Le città a rischio per oggi 28 giugno sono Bari, Bologna, Bolzano, Brescia, Firenze, Frosinone, Milano, Napoli, Latina, Perugia, Rieti, Roma, Torino, Venezia, Verona e Viterbo.

L’eccezionale ondata di calore dovrebbe terminare intorno alla metà della prossima settimana, quando torneranno temporali anche violenti a causa della “grande quantità di energia che si sta accumulando nei bassi strati grazie alle temperature bollenti e agli alti tassi di umidità”, spiegano da ilmeteo.it. In queste particolari “condizioni meteo maggiormente esposte saranno le regioni del Nord con la possibilità concreta di grandinate e forti colpi di vento in particolare su Piemonte, Lombardia e Veneto. Non è da escludere la formazione dei temibili temporali a supercella in grado di generare in aree limitate nubifragi e anche tornado”.

I CONSIGLI DEL MINISTERO DELLA SALUTE PER FRONTEGGIARE IL CALDO

  • Consulta ogni giorno il Bollettino della tua città

  • Evita l’esposizione diretta al sole nelle ore più calde della giornata (tra le 11.00 e le 18.00)

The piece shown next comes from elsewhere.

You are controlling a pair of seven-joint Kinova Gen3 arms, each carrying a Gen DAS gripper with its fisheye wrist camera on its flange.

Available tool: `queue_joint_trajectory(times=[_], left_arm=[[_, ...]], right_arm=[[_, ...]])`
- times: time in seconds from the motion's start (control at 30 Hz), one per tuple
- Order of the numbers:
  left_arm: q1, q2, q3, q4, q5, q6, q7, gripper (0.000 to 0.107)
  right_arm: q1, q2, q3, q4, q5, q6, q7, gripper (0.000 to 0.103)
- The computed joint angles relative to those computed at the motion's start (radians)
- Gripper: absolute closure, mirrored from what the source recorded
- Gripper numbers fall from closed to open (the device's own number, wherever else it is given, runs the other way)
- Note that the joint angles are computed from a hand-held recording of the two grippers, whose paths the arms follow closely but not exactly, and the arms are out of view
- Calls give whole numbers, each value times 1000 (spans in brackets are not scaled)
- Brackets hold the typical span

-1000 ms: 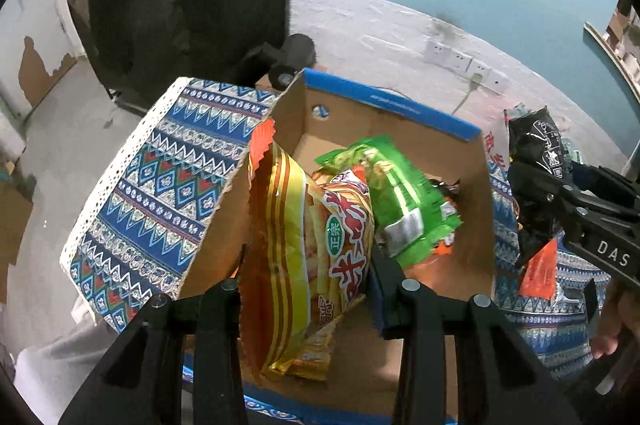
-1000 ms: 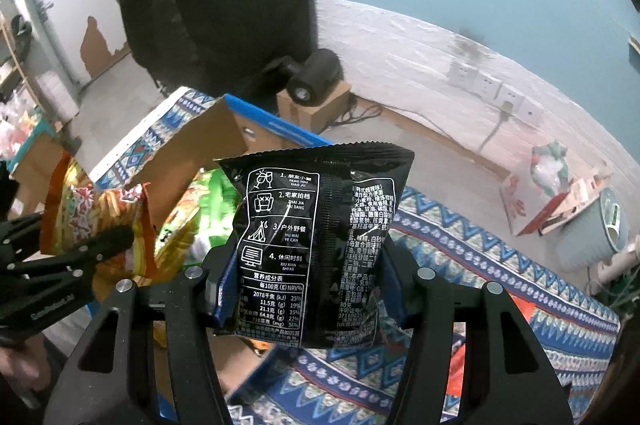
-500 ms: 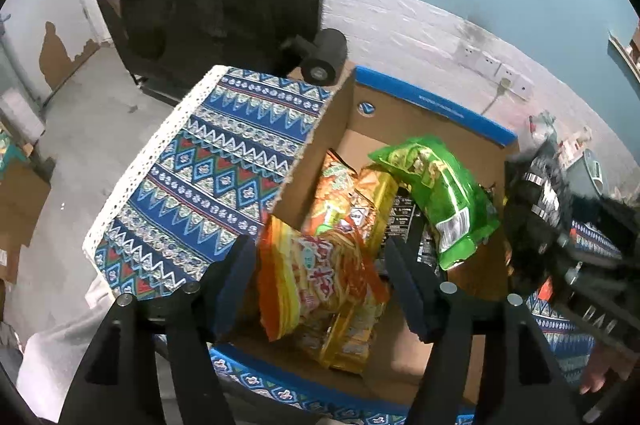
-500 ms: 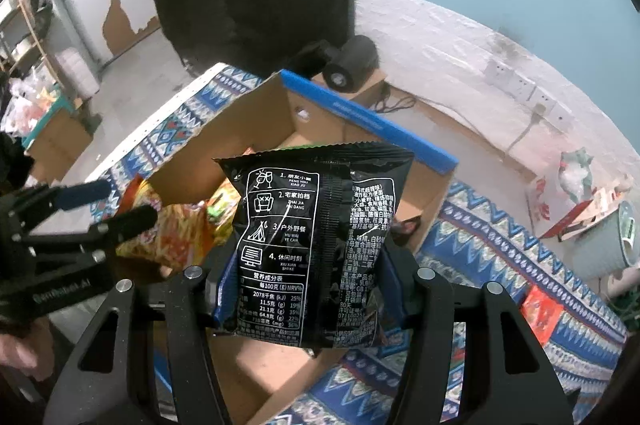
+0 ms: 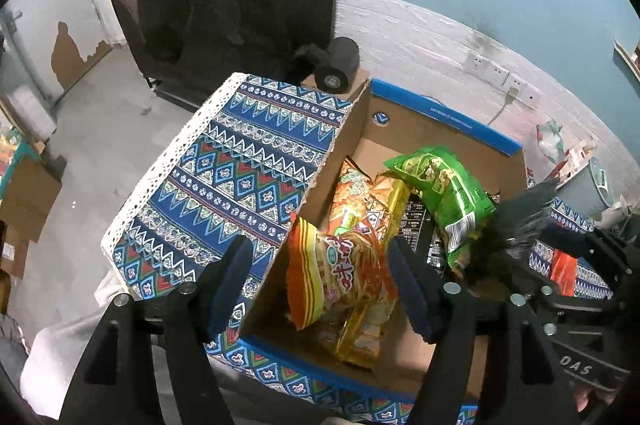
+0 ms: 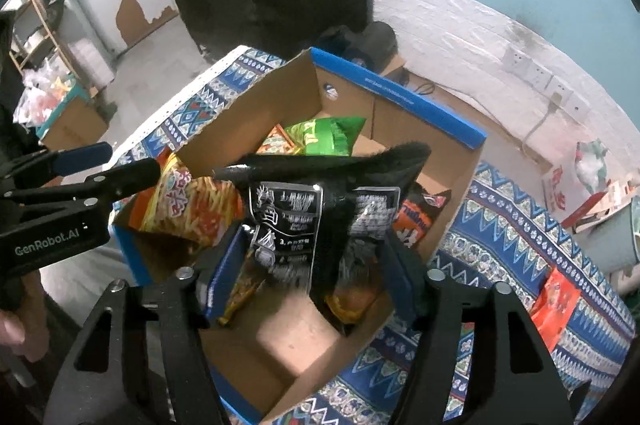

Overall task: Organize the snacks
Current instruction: 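Move both grippers back toward the orange bag and silver foil bag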

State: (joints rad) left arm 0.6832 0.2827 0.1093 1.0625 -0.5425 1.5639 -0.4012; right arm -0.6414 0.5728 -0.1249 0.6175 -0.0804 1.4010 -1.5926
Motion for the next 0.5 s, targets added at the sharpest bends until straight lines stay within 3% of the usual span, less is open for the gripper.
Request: queue_joint_trajectory(times=[0.2, 0.5], left_arm=[[8, 21, 1, -40, 5, 5, -11, 35], [87, 146, -25, -248, 3, 56, -142, 35]], right_arm=[[19, -34, 4, 39, 3, -30, -3, 29], [83, -101, 12, 146, 14, -67, -23, 25]])
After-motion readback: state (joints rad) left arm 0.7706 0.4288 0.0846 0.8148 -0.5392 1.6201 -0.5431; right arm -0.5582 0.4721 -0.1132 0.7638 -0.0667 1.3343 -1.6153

  • Evita le zone particolarmente trafficate, ma anche i parchi e le aree verdi, dove si registrano alti valori di ozono, in particolare per bambini molti piccoli, gli anziani, le persone con asma e altre malattie respiratorie, le persone non autosufficienti o convalescenti

  • Evita l’attività fisica intensa all’aria aperta durante gli orari più caldi della giornata

  • Trascorri le ore più calde della giornata nella stanza più fresca della casa, bagnandoti spesso con acqua fresca

  • Utilizza correttamente il condizionatore. Se hai solo il ventilatore utilizzalo seguendo alcuni accorgimenti (leggi l’opuscolo Come migliorare il microclima delle abitazioni)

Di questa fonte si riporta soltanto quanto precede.